Task to complete: Set down all of the data that follows word for word, without the images.

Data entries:

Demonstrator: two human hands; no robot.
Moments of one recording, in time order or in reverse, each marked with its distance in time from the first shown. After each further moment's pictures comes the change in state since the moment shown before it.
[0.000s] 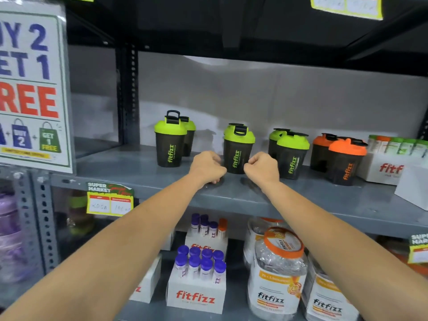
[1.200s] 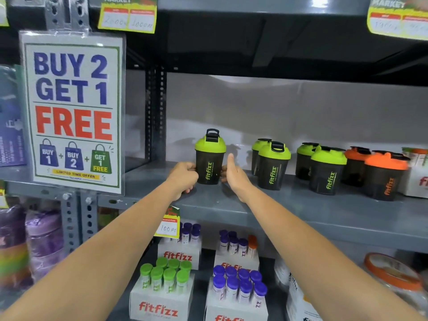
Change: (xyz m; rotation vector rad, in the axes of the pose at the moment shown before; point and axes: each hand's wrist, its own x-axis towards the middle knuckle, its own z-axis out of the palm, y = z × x) left_hand 0.020 -0.076 -0.124 -0.092 0.071 -0.095; right_hand -0.017 -0.106 0.117 0.362 -0.345 0.094
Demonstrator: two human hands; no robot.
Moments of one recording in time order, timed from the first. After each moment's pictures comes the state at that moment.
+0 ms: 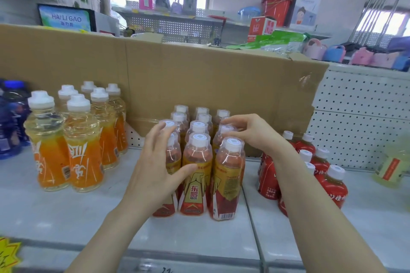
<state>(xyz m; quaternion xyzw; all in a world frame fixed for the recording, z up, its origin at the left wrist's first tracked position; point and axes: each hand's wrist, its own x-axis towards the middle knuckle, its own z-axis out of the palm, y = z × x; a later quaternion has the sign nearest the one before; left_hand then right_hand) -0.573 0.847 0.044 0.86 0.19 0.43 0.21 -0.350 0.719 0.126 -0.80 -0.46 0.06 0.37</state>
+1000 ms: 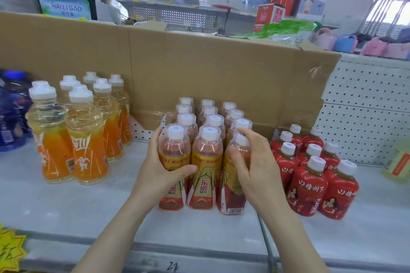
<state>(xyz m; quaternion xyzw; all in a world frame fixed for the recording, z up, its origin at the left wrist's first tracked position) -0.561 0.872 0.009 0.74 0.18 0.40 0.52 -0.427 0.694 0.037 -0.76 -0.43 -0.20 0.44</state>
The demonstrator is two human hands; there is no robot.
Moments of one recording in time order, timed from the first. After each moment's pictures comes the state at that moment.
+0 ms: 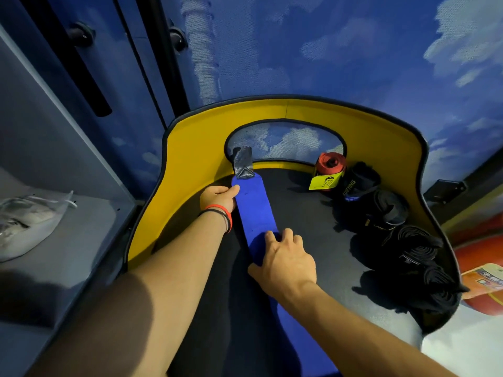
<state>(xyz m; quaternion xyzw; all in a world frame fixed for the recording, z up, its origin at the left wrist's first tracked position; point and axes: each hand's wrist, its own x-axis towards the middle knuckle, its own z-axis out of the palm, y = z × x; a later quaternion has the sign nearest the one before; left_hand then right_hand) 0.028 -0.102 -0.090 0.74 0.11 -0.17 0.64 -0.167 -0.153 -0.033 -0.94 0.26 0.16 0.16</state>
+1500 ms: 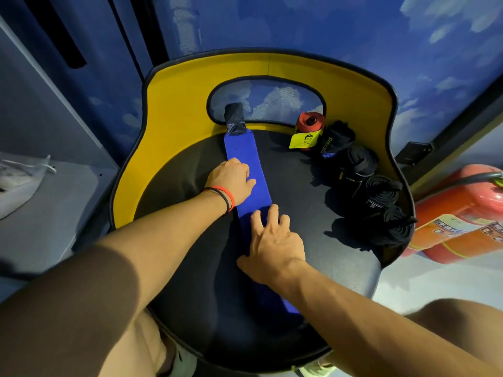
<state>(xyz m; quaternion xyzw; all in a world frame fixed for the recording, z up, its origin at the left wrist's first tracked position) -0.057 -0.106 -0.063 0.93 -0.35 -0.03 0.11 -0.233 -0.126 -0.044 -0.95 0.22 0.19 0.06</state>
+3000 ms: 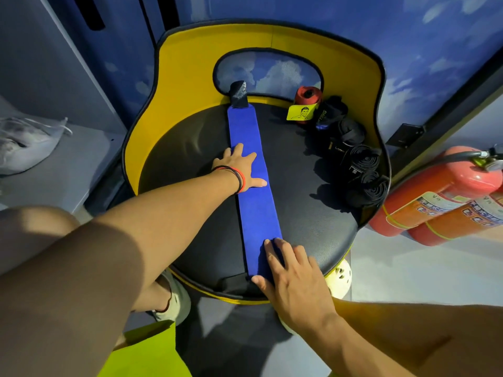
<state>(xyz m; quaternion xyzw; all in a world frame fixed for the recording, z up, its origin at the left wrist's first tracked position) -0.129 -0.093 -0.057 0.93 -0.31 -0.19 -0.03 -0.411 -0.117 -0.088 -0.99 0.11 0.04 0.02</state>
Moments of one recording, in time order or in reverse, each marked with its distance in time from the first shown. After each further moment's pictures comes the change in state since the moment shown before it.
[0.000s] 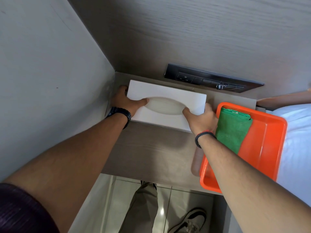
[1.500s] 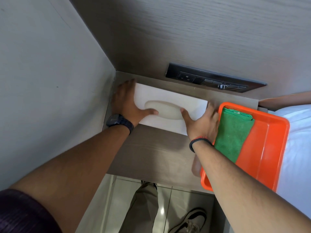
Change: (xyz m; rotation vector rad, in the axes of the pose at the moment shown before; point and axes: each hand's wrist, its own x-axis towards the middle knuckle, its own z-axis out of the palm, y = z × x) left_hand -0.013 -0.010 0.003 0.447 0.053 0.435; right_hand -0.016 0.012 0.008 -0.270 0.127 -0.140
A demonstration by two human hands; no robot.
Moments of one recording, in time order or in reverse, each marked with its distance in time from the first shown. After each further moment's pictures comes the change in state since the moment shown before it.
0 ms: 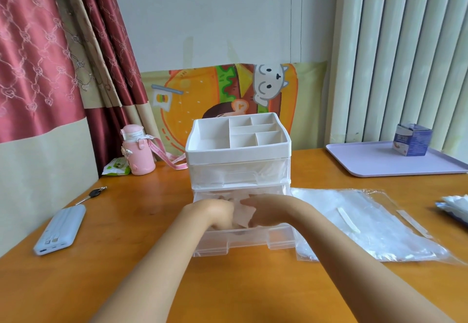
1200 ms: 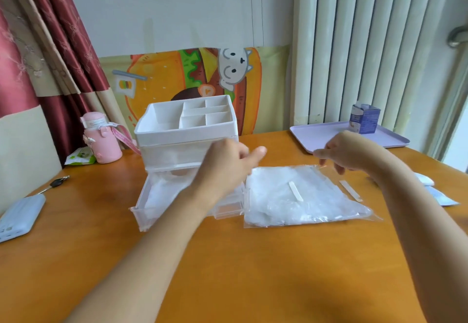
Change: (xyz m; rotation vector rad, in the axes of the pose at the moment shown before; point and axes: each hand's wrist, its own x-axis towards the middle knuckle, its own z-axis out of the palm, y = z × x) left_hand -0.062 0.121 -0.014 -0.585 0.828 0.373; right_hand -0.140 0.166 -0.049 0.246 0.454 0.410
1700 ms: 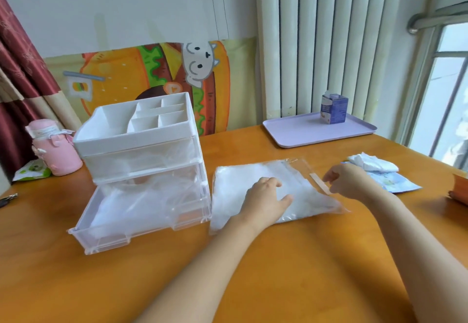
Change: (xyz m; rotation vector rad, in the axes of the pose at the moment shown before) left_hand 0.016 0.005 0.179 0.019 -0.410 -0.049; right_hand 0.032 0.131 0.058 0.028 0.028 0.231
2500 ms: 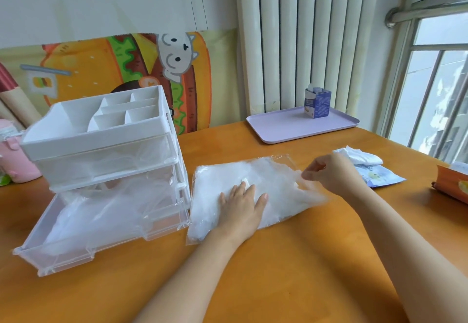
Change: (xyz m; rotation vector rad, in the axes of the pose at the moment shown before) left_hand 0.012 -0.033 0.030 0.241 -0.048 -0.067; right_hand -0.006 -0.003 0.005 0.293 0.182 -0.083
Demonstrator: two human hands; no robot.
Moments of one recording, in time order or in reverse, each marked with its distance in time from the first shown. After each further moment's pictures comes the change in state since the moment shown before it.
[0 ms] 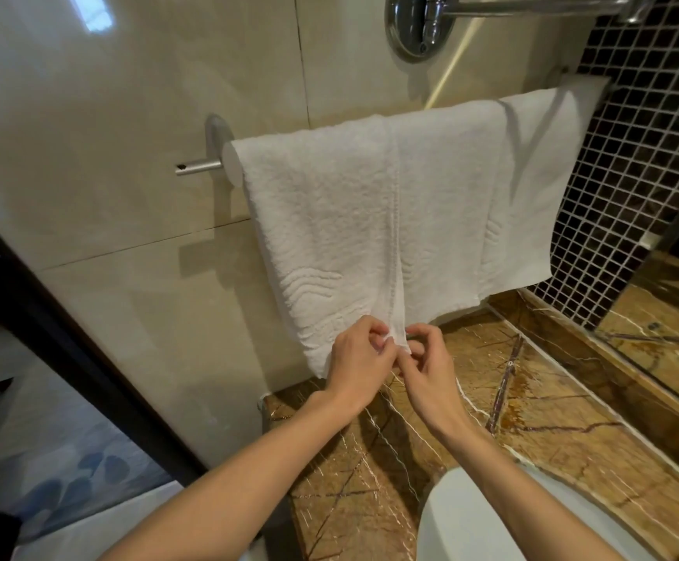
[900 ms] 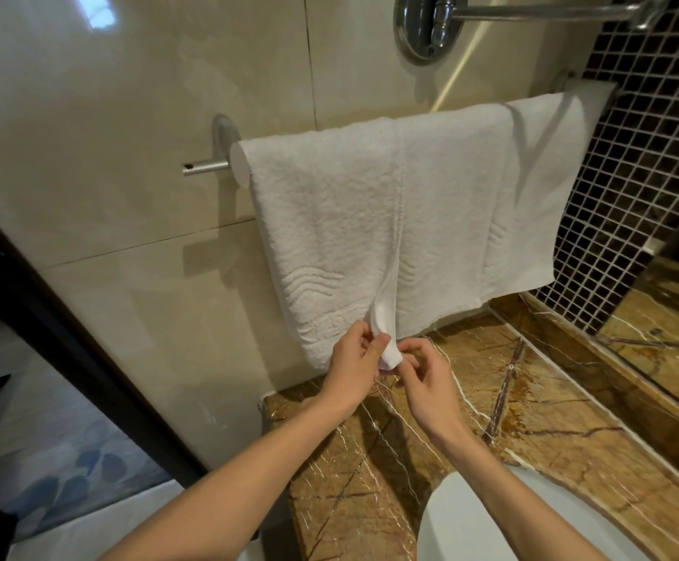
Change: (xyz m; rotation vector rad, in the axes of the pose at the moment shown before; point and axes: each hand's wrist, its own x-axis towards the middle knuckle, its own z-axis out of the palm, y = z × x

Written answer:
Demonstrator: two human hands; no robot.
Moments of one recording, in time order or in reverse, each marked with its distance in time from the first shown. After each further moment's pictures comes the change in state since the moment shown before it.
[0.000s] 
[1.200s] 
Change: (xyz m; rotation vector rad, in the axes of the pose at the moment shown before; point and axes: each hand's wrist, its own x-axis towards the middle knuckle, its own z-axis out of the palm, y = z × x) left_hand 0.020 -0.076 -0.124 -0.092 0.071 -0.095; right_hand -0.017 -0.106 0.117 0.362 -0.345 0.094
Demonstrator: two human hands; no robot.
Moments of one recording in time order, timed from the first. After each moment's pictures comes the state at that moment.
+0 ms: 
<state>(xyz m; quaternion xyzw; all in a world frame fixed for the recording, z up, its origin at the left wrist's first tracked position; point and axes: each hand's wrist, its own x-axis towards the middle knuckle, its own z-axis out of the palm, y = z × x; a later quaternion has the sign nearest the one before; left_hand then right_hand) -0.573 0.847 0.044 0.86 0.19 0.43 0.21 -0.350 0.719 0.126 -0.80 -0.46 0.06 0.37</state>
+1000 ms: 
<state>(xyz m; quaternion xyzw; all in a world frame fixed for the recording, z up, its origin at the left wrist's first tracked position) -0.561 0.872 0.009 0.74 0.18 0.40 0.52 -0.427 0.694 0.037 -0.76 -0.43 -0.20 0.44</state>
The demonstrator is two human hands; there is no robot.
Moments of one recording in time order, timed from the first. After each moment's pictures comes the state at that moment.
+0 ms: 
<state>(xyz m; quaternion xyzw; all in a world frame fixed for the recording, z up, its origin at the left wrist's first tracked position; point and axes: each hand's wrist, its own x-axis towards the middle knuckle, its own z-axis out of the palm, y = z × x; a later quaternion has the sign nearest the one before; left_hand then right_hand) 0.028 -0.102 -0.090 0.74 0.11 -0.17 0.64 -0.167 -0.153 -0.033 -0.94 0.26 0.16 0.16</state>
+1500 ms: 
<state>(xyz m; quaternion xyzw; all in a world frame fixed for the recording, z up, its origin at the left wrist's first tracked position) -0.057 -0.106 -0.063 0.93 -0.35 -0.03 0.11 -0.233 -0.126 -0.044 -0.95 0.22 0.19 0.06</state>
+3000 ms: 
<state>(xyz m; quaternion xyzw; all in a world frame fixed for the recording, z up, its origin at the left wrist's first tracked position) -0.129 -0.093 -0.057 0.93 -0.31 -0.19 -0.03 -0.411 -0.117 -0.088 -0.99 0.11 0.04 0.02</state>
Moments of one recording, in time order or in reverse, each marked with its distance in time from the first shown. After each further moment's pictures comes the change in state since the moment shown before it.
[0.000s] 
[1.500s] 
Change: (xyz m; rotation vector rad, in the axes of the pose at the moment shown before; point and axes: each hand's wrist, its own x-axis towards the middle knuckle, its own z-axis out of the palm, y = z × x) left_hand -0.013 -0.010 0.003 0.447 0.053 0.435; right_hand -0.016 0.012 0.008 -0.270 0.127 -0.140
A demonstration by two human hands; no robot.
Moments of one recording, in time order or in reverse, each marked with its distance in time from the first shown. After each further moment's pictures comes the change in state since the moment shown before it.
0 ms: 
1200 ms: 
Change: (xyz m; rotation vector rad, in the axes of the pose at the moment shown before; point and axes: each hand's wrist, its own x-axis towards the middle knuckle, its own z-axis out of the palm, y = z × x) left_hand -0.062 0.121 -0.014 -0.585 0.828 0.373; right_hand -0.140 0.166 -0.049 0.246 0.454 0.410
1700 ms: 
Change: (xyz m; rotation vector rad, in the axes of the pose at the moment shown before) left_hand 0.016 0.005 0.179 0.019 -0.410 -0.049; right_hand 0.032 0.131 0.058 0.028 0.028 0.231
2500 ms: 
Change: (xyz m; rotation vector rad, in the axes of the pose at the moment shown before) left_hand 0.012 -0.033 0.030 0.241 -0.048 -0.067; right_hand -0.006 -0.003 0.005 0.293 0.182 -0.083
Demonstrator: two human hands; no robot.
Moments of one recording, in time order or in reverse, each marked with its distance in time from the first shown. After each further moment's pictures comes the change in state since the moment shown before it.
[0 ms] 
[900 ms] 
Change: (xyz m; rotation vector rad, in the axes of the pose at the moment shown before; point and axes: each hand's wrist, its own x-axis towards the middle knuckle, its own z-axis out of the palm, y = z × x

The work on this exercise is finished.